2. Sort by % weight column and view process MsMpEng.exe (2372), Anti-Virus, utilizing over half of the 1 CPU at 58.89 % weight.

3. Change view to 'Utilization By CPU' to view the overall CPU utilization during the trace at 90.92 % weight. This is nearly all of the CPU.

Disk Usage

1. Add the Disk Usage graph to the analysis view and select the following columns.

---

Disk | Priority | IO Type | Process | IO Init Stack |GOLDBAR| Disk Service Time(us) Avg | Size | Count |BLUEBAR| Disk Service Time(us) Sum

---

2. Sort by Disk Service Time(us) Avg descending. Notice that the overall average latency is low at 5.759ms.
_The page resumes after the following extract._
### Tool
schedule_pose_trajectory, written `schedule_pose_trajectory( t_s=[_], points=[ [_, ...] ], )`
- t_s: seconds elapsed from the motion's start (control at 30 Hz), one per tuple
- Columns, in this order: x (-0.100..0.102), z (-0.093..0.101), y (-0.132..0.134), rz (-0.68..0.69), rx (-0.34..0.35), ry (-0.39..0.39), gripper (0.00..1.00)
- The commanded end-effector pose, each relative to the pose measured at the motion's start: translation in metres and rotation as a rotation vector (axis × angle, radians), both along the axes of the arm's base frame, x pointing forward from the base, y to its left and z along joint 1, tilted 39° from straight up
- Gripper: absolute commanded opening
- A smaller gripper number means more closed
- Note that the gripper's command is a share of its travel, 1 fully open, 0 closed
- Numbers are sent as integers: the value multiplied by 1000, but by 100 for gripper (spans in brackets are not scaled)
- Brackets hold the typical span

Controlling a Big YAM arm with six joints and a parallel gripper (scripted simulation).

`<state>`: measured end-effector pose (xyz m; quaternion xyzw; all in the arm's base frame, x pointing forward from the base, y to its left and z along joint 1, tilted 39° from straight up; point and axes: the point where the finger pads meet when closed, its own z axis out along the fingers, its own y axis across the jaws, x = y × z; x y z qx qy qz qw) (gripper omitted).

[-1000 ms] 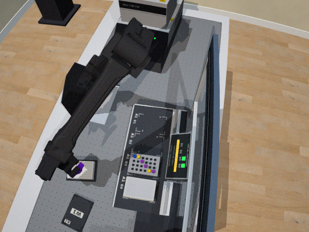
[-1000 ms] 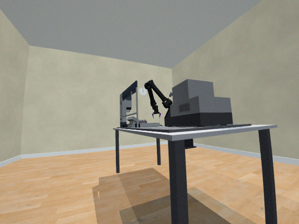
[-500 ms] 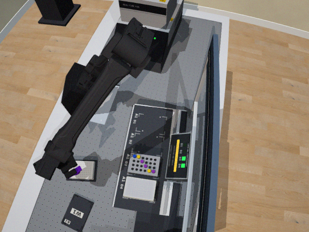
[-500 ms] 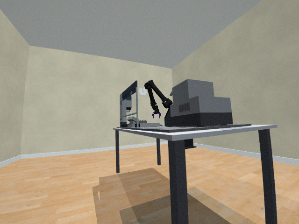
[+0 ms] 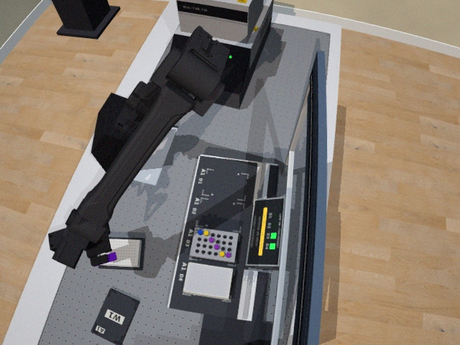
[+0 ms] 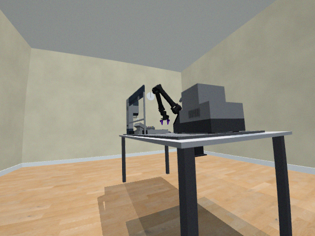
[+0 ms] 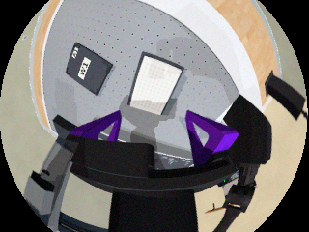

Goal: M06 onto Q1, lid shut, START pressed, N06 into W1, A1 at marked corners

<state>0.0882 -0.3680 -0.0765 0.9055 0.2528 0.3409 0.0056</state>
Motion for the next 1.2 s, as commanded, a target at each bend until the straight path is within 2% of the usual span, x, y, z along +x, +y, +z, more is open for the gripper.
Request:
schedule_pose_trajectory(
  t_s=[0.0,0.13,0.43,0.6,0.8,0.97,1.17],
  points=[
    [-10,5,-19,-123,45,26,100],
    [-10,4,-14,-138,66,29,100],
    [-9,1,-2,-290,213,60,100],
    [-9,4,-11,-368,257,74,100],
    [-9,6,-17,-332,218,66,100],
    [4,-4,-18,-297,201,59,100],
    [14,-17,-5,-278,212,58,100]
  ],
)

3. Sometimes slow storage performance does not show in the DiskIO chart. Mini-filter drivers are drivers that load in the storage stack to perform functions on I/O Request Packets. To check for delays in the storage mini-filters, add the Graph Explorer->Storage->Mini-Filter Delays graph to the analysis view and change the columns to the following.

---

Mini-Filter Driver | ProcessID | File Name |GOLDBAR| Duration (us) Sum | Duration (us) Max | Duration (us) Avg | Count |BLUEBAR| Start (s) | End (s)

---

4. Sort by Duration (us) Avg descending and notice that the ChadsBadFilter.sys driver is causing an average 23.756ms delay for each IO. This is comparable to a hard disk 🔥, but if the underlying storage was a slow hard disk, the DiskIO graph would have showed higher overall latency instead of 5.759ms average.

Other mini-filter drivers to watch for include anti-virus and data loss protection software.

Remediation:

Add CPU core/s and remove/debug the ChadsBadFilter.sys storage mini-filter driver.